:: Task objective ::
Among the lines below, list those containing the string "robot".

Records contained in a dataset
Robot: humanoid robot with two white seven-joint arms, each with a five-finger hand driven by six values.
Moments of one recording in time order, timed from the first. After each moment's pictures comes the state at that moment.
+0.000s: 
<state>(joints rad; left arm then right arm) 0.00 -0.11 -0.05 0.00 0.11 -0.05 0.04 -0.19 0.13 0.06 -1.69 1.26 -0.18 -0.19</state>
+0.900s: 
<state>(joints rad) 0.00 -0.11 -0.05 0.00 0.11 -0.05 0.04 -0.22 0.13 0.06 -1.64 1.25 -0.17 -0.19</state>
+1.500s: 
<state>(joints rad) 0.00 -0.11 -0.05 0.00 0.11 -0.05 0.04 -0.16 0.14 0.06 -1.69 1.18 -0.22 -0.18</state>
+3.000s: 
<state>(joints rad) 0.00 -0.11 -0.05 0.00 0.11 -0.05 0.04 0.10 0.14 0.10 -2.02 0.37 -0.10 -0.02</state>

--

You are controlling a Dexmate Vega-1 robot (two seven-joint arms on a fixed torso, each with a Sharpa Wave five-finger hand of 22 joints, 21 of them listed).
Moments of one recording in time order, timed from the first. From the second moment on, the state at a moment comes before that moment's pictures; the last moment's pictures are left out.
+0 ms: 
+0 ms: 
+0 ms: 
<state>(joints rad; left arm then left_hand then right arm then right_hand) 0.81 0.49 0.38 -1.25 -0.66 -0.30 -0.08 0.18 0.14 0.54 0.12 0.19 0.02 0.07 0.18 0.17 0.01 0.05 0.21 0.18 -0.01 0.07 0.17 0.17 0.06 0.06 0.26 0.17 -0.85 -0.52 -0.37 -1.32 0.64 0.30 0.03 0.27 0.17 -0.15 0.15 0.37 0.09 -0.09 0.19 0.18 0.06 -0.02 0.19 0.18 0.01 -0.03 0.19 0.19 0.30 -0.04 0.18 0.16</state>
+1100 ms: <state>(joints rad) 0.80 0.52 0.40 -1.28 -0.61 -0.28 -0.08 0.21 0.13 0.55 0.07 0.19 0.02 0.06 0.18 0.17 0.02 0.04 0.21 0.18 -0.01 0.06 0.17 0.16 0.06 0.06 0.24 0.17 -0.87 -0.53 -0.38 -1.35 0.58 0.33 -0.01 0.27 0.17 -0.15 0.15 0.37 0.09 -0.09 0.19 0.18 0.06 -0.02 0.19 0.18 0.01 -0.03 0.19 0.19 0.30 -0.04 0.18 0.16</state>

:: Your solution ::
Robot: humanoid robot with two white seven-joint arms, each with a five-finger hand driven by six values.
You are controlling a Dexmate Vega-1 robot (two seven-joint arms on a fixed torso, each with a Sharpa Wave five-finger hand of 22 joints, 21 of them listed).

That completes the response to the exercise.